International operators spent some NOK866m (€91m/$107m) on television advertising in Norway last year as a way of getting around the country’s gambling monopoly.

Headed by acting general director Bjørn Morten Øen (pictured), the NGA said the total represents an increase in NOK742m in the previous year, but such activity is only possible due to a loophole regarding television advertising.

At present, operators can place on channels that are broadcast from outside of the country, allowing them to reach consumers in Norway that are otherwise limited to gambling with state-run firms Norsk tipping and Rikstoto.

Regulators in Norway are set to clamp down on the practice and laws are due to change from September 5, pending approval from the European Commission.

The current system means Norway is missing out on taxable gambling income, with unregulated operators last year raking in between NOK2bn and NOK2.2bn.

Henrik Nordal, director at the NGA, told iGamingBusiness.com that the regulator supports these changes as it seeks to better protect consumers in the country.  

“The Norwegian gambling regulation aims to ensure that gaming schemes are arranged in a satisfactory manner under public control, prevent negative consequences of gaming and ensure that profit from games can be allocated to approved ‘good causes’,” Nordal said.

“A central part of that is to have the most addictive games monitored so the operators are able to provide the necessary responsible gaming environment for our national consumers.

“Responsible gaming environment means that there are effective self-exclusion tools and limits on how much you can bet on each object, per day, per week and per month.

“The presence of illegal operators without these responsibility tools provide a serious safety challenge for our consumers, especially the most vulnerable of them, and that is our main concern.”

Nordal added: “To better meet these challenges our parliament has therefore asked the Ministry of Culture to implement a Domain Name Service-blocking to try and better channel consumers to operators that have a licenses in Norway and hence sufficient responsibility tools implemented.

“This is in addition to the payment-blocking of funds destined or originating from illegal operators.
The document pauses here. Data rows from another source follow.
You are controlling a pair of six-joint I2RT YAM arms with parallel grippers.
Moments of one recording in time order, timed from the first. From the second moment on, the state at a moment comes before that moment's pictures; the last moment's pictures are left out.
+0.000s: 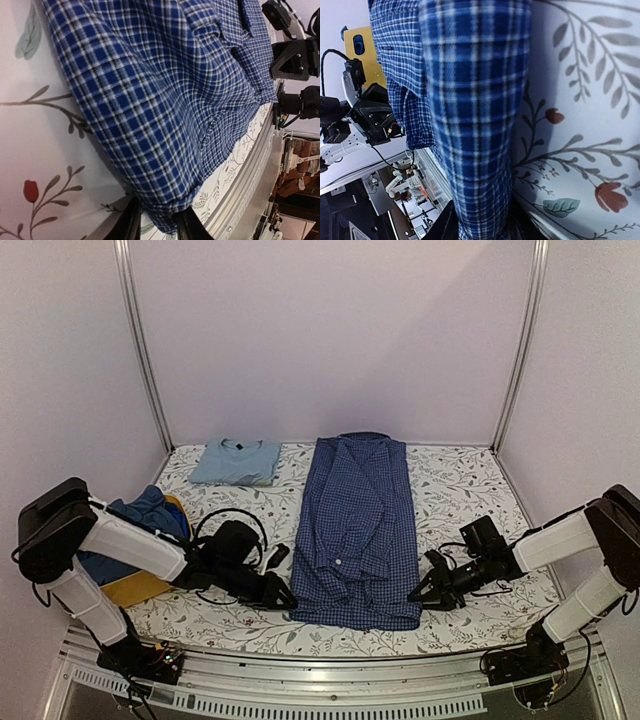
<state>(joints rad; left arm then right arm) -0.86 1.59 0.54 0.17 0.46 -0.75 0.46 1.50 0.39 0.04 -0.86 0.76</state>
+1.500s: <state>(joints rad) -0.56 1.97 1.40 -0.16 0.56 -0.59 0.21 1.92 1.29 -0.36 -0.92 0.56</state>
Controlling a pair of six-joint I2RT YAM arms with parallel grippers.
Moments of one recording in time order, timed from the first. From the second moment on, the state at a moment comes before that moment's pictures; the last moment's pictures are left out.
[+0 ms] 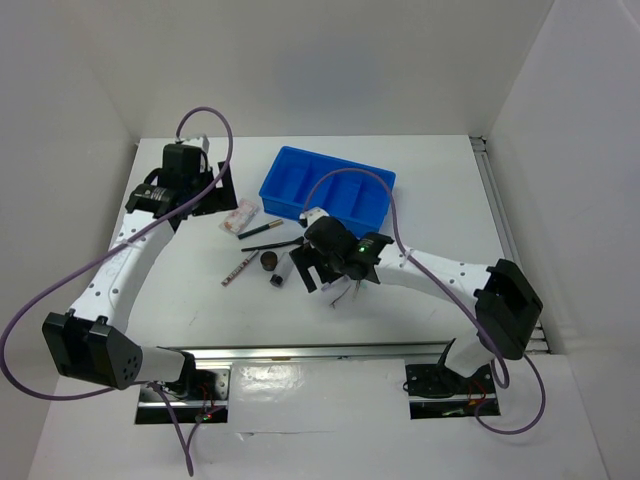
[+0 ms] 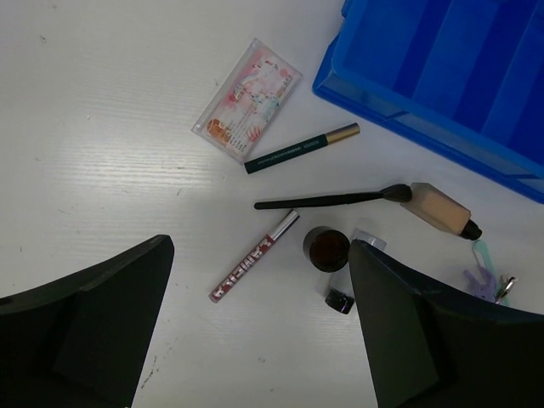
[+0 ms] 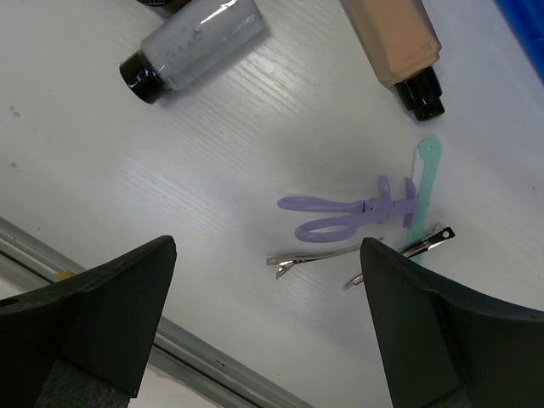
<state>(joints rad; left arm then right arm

We hope these tools together with public education can create a safer gambling environment for Norwegian consumers and limit negative social consequences we see emanating from illegal operators.”
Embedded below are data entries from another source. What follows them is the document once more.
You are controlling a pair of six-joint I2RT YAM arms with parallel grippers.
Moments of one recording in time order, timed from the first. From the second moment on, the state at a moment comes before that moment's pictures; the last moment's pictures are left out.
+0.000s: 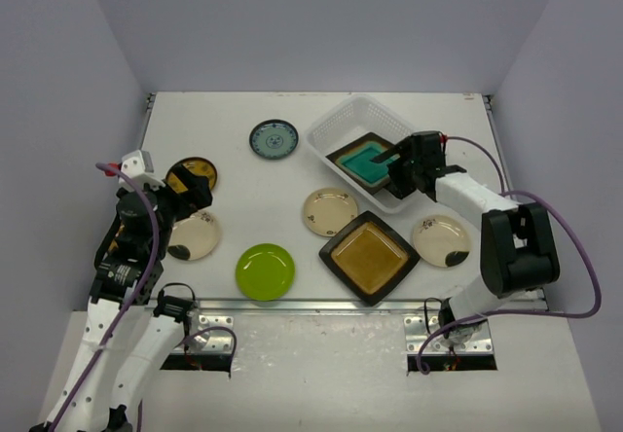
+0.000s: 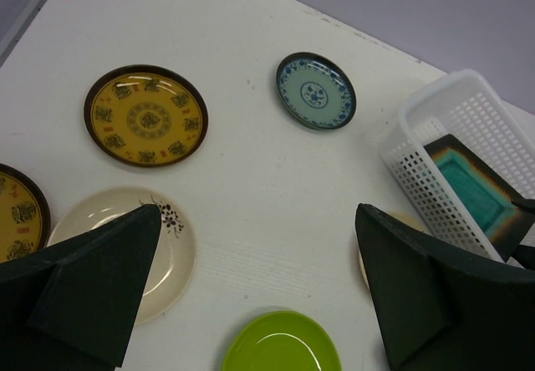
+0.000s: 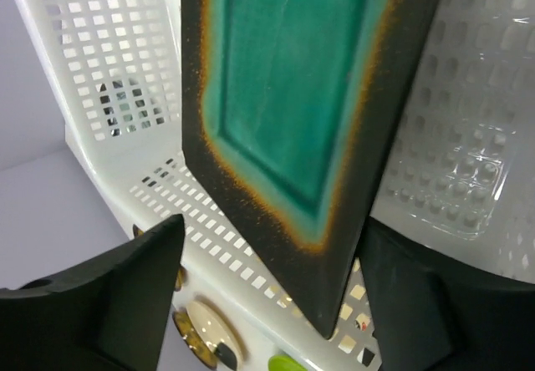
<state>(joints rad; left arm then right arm) -0.16 0.54 0.78 -0.54 -0.27 -0.47 0.19 1.58 0.89 -0.08 -0.09 1.20</state>
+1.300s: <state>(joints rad) -0.76 1.64 0.86 -0.20 0.22 -0.56 0.19 0.81 0.67 -0.42 -0.63 0.35</state>
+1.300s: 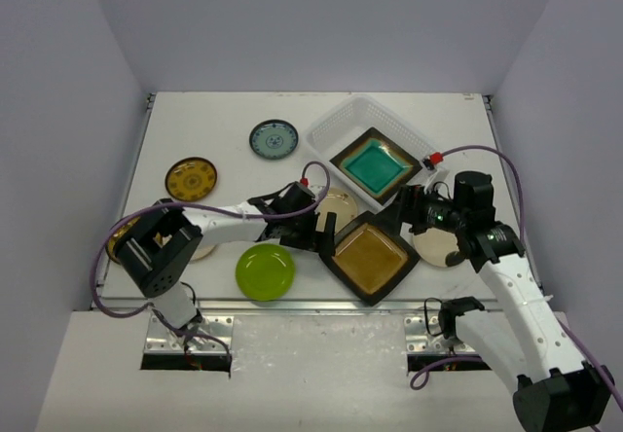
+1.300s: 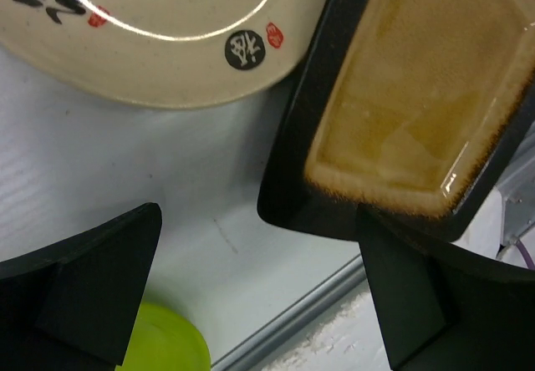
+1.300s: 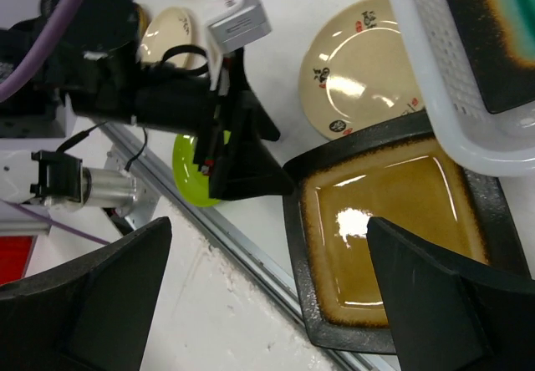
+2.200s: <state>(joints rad) -0.75 1.78 0.84 0.09 0.32 -0.55 0.19 0.68 0.63 -0.41 -0.77 0.33</state>
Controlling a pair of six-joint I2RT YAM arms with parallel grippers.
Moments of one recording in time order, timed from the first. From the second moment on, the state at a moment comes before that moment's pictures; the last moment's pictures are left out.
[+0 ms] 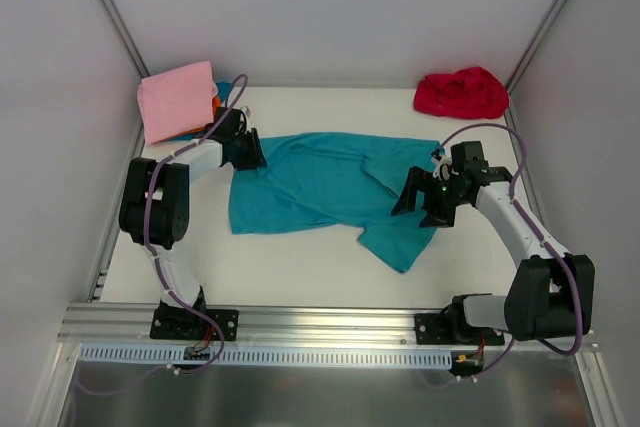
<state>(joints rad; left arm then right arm) -0.17 1.87 1.19 -0.23 0.20 -0.39 0.12 1.30 0.92 -0.82 -0.48 0.32</state>
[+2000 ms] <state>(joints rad) -0.17 1.86 1.23 -0.27 0.16 -0.38 0.12 1.30 0.92 -0.82 -0.48 0.32</state>
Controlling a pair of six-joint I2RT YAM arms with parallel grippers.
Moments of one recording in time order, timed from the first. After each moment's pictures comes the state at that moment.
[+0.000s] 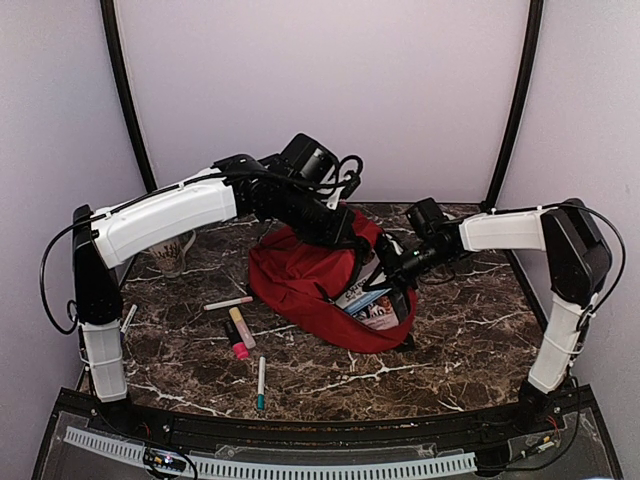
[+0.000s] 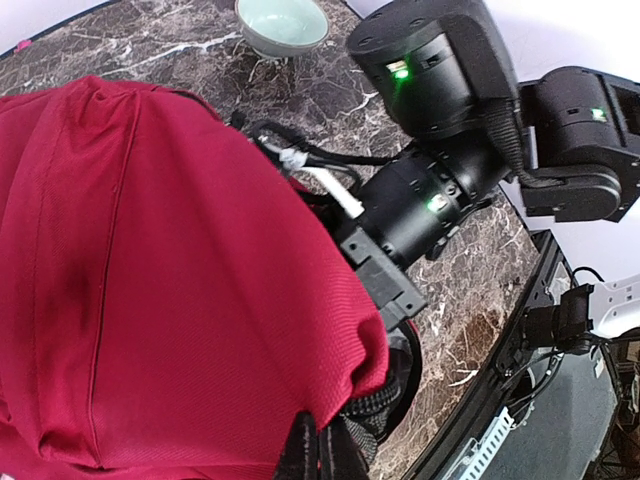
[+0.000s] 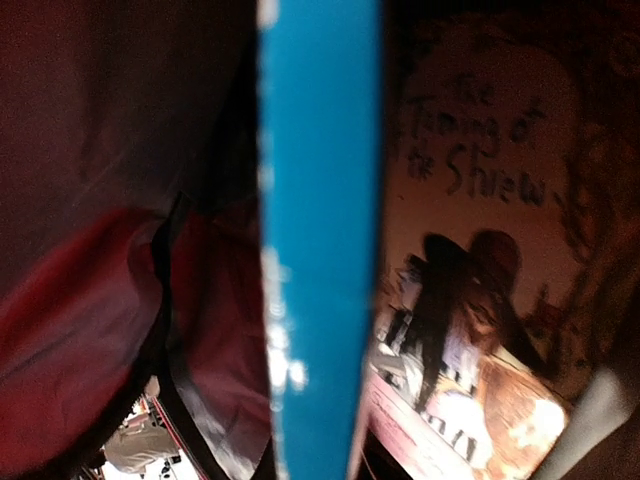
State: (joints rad) left arm -0.93 1.95 1.96 -0.80 0.17 -0.43; right arm 0.50 1.83 1.19 -0.43 -0.85 0.46
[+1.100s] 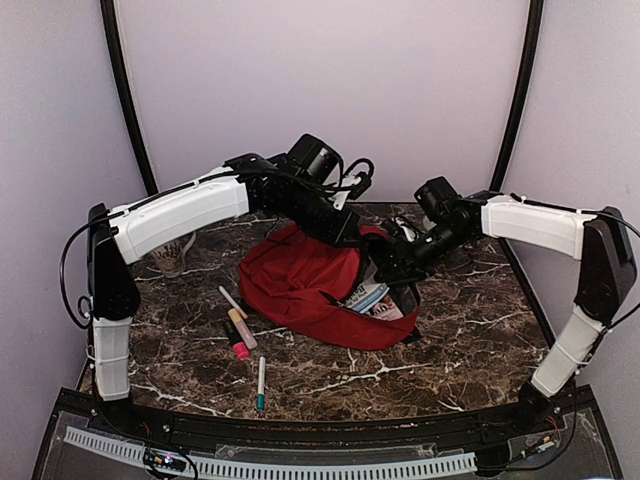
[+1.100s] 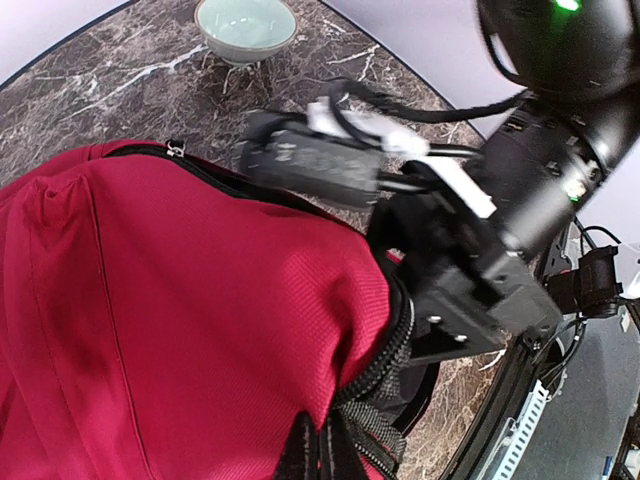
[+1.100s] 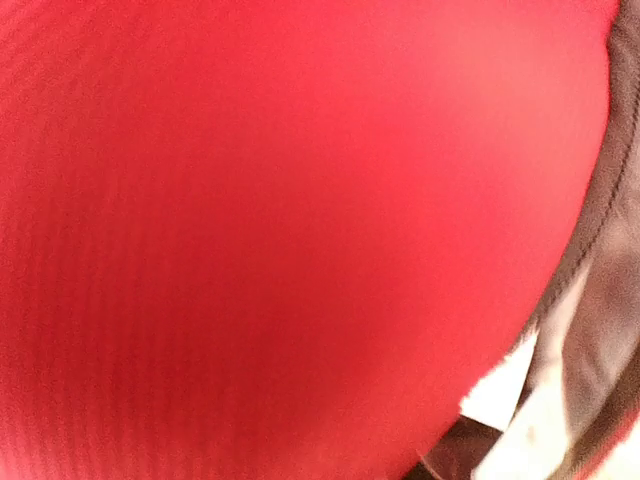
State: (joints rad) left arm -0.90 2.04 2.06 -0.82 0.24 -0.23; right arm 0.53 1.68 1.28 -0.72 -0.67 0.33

Despite having to contend with this issue, regulated gaming in Norway was worth NOK43.7bn last year and has grown by 65.7% since 2012.

Norway's Scandinavian neighbour Sweden will soon open up an application process for companies to take on new licences in the country and offer regulated gambling services.

New laws will come into force in Sweden until January 1 next year, with those operators that obtain a licence to face a tax rate of 18%.